NEWBURYPORT — Calls flooded area police departments late yesterday afternoon telling police of a “loud bang” that one caller likened to the noise of a structure collapsing.
But police and firefighters deployed in Rowley, West Newbury, Newbury and Byfield found themselves roaming the neighborhood streets with no indications of the source of the noise.
That’s because the rumble came from below the earth’s surface.
“It looks like Amesbury Middle School’s seismograph had a spike,” local weather observer and Triton Regional teacher Ray Whitley said as he logged onto the school’s Web site to take a look. “There was definitely some activity.”

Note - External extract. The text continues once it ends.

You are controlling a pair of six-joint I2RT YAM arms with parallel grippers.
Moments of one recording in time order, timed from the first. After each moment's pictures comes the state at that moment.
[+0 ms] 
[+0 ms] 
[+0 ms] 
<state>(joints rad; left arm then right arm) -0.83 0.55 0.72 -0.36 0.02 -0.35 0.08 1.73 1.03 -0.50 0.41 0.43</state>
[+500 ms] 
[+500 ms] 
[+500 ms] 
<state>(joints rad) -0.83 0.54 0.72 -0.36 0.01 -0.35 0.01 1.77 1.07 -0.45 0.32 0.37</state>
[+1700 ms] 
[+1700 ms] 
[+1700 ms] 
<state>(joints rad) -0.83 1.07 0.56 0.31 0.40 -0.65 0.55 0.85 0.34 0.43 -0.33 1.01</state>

And the U.S. Geological Survey Web site confirmed it: A 1.8 magnitude earthquake rumbled through the area at 4:35 p.m.
“We are sitting on the Clinton-Newbury fault line; it runs right through here,” Whitley said. “We do have activity here. There are no plate edges, but we do get frequent tremors in the ones or twos but no fives.”

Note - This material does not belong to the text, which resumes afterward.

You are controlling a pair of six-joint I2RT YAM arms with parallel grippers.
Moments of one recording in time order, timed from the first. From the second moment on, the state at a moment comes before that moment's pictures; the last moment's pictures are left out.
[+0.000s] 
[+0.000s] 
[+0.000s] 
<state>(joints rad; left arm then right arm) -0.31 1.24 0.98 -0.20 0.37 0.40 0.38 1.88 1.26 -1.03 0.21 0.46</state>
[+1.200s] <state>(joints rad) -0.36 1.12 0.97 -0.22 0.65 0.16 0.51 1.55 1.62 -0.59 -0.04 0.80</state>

The Clinton-Newbury fault line trends east to west to northeasterly at its northeast end near Newbury. In Massachusetts, the fault zone is approximately 97 miles long.
The fault zone curves southwestward to Clinton and Worcester, and then southward into the state of Connecticut.

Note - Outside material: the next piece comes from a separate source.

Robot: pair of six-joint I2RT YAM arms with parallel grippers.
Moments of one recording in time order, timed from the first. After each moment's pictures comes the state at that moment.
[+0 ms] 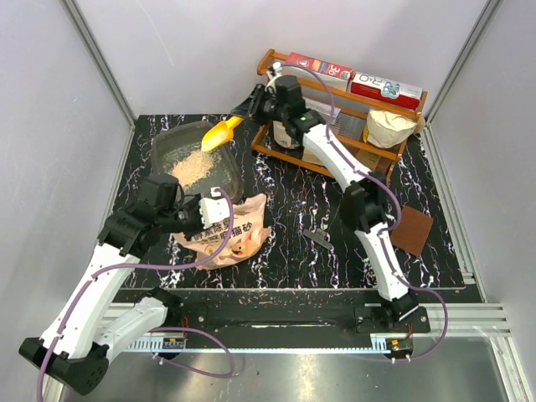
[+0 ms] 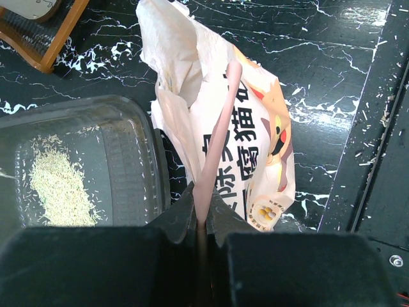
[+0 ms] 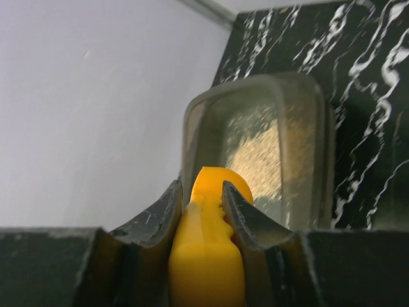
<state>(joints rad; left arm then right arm) -0.42 0.87 1.06 -0.96 0.48 0.82 0.53 2.41 2.41 -0.22 -0.45 0.88</state>
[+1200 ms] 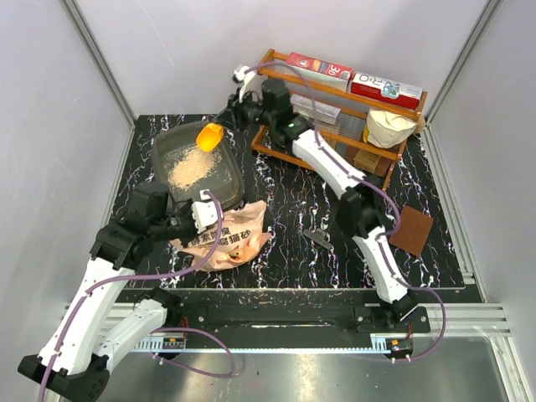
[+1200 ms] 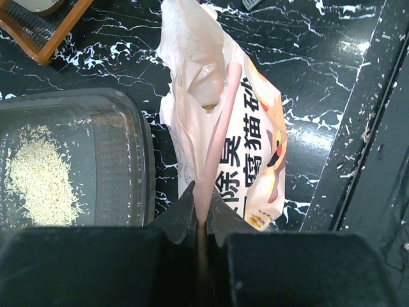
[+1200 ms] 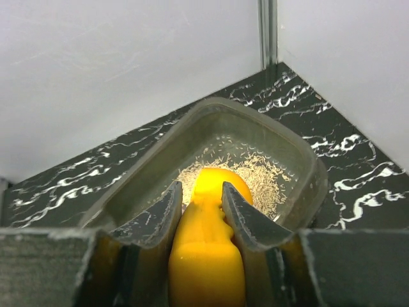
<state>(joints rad) -0.38 0.77 1.01 -0.95 0.52 0.75 0.65 2.46 2.44 -0.05 -0.53 0.15</state>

Gail Regis, a teacher at Amesbury Middle School who got the seismograph for the school through a grant, said before confirmation from the web site she wasn’t sure if the spike was due to an earthquake or just a loud plow that went by. Amesbury police, however, did not receive any calls about a loud noise.
Regis has the seismograph in her classroom as part of Amesbury Educational Foundation’s Innovative Grant for 2006-07. Regis received $10,000 to put toward starting The Boston College Educational Seismology Project at the school.
Newbury and West Newbury police said they also got a large influx of calls but could not find the source.
Whitley said the last large earthquake to have rocked this area was in 1755 when, according to history, the quake caused all the church bells in Boston to ring.
“The fault lines runs right through Byfield,” Whitley said. “Even if Weston doesn’t have anything yet, it doesn’t mean it didn’t happen.”